CP is conducting some type of construction project on the Bighill Creek crossing this year. they have respectfully installed erosion prevention measures and more importantly, they have not touched our willow plantings at the crossing site. Plantings have been carried out at this crossing location for some time, and now the plants are starting to take nicely. They installed a fabric soil retainer and installed silt fence at the top of the slope.
Every corporation is operating in more environmentally friendly manor these days. It is nice to see this happening more often. It does make a huge difference. The degree of silt and soil prevention measures is entirely dependent on the professional environmental managers that have a job to do just that. In any case, our willow planting on this particular erosion site has been very beneficial to helping to hold the steep slope in place.
The willows are planted close to the water’s edge, near the surface flow.
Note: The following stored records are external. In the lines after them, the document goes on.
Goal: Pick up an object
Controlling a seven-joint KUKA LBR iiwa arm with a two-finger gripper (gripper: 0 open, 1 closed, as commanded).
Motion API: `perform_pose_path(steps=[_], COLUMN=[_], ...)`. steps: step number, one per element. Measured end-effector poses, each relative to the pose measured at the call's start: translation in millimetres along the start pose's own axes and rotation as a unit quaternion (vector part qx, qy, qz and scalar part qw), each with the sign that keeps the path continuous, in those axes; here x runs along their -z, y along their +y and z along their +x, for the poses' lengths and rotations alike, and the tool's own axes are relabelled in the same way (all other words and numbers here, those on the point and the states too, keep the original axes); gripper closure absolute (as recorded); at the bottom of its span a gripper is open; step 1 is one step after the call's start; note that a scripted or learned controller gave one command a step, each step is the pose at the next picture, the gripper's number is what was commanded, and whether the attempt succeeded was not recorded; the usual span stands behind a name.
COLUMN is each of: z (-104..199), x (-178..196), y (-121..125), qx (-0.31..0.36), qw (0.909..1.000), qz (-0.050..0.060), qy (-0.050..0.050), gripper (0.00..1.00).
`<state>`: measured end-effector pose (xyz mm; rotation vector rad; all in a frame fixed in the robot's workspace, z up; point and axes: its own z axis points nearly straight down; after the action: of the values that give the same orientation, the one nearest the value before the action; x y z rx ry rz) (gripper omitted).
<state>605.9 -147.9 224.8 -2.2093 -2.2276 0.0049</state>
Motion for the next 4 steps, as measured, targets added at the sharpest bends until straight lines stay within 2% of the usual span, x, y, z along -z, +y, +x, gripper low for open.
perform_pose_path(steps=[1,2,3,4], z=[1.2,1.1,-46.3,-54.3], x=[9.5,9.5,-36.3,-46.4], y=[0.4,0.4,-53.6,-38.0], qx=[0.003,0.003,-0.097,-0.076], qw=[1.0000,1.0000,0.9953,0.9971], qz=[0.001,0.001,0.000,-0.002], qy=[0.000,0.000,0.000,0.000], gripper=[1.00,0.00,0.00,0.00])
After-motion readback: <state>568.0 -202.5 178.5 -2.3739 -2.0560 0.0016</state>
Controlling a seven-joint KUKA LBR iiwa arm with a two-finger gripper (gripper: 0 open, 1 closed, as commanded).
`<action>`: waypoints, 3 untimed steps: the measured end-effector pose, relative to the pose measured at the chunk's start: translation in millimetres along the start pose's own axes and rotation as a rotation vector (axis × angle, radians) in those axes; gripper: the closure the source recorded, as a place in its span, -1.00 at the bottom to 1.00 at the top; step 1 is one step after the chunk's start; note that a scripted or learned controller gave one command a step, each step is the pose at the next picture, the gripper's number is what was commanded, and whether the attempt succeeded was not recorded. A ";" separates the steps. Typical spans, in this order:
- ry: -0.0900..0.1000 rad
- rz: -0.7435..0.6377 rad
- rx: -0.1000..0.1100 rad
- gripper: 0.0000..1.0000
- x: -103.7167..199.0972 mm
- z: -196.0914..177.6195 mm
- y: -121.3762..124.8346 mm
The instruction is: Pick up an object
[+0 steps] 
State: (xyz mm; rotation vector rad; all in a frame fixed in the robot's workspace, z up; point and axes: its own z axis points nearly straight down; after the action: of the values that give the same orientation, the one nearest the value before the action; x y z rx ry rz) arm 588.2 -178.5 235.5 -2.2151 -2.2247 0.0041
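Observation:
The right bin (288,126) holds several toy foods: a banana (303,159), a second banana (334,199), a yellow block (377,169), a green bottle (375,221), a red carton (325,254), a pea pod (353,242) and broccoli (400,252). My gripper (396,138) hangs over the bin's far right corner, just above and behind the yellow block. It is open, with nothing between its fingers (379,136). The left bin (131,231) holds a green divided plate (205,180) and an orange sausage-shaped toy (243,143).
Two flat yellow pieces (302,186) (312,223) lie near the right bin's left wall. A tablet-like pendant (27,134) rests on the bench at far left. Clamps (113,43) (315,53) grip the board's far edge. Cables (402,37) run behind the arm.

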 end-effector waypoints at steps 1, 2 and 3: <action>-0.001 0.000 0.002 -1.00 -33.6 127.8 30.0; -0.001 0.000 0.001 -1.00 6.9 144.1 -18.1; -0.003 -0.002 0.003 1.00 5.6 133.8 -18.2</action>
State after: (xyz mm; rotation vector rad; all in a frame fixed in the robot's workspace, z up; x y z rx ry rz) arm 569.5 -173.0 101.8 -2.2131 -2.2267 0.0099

This area is called the toe of the slope, and it is where most of the stream bank erosion occurs. Over time the elevated stream bank will continue to collapse into the creek. This has made a big difference in the water quality in the creek and the clean streambed of cobble and gravel is showing thru. There are many sites on the lower end of the creek where this planting has taken place.
This stream bank planting was part of the “Bow Valley Riparian Recovery and Enhancement Program”. Bighill Creek has benefited the most from our riparian plantings, but West Nose Creek and Nose Creek are also high on the list. Time will show the benefits and I will continue to report on this.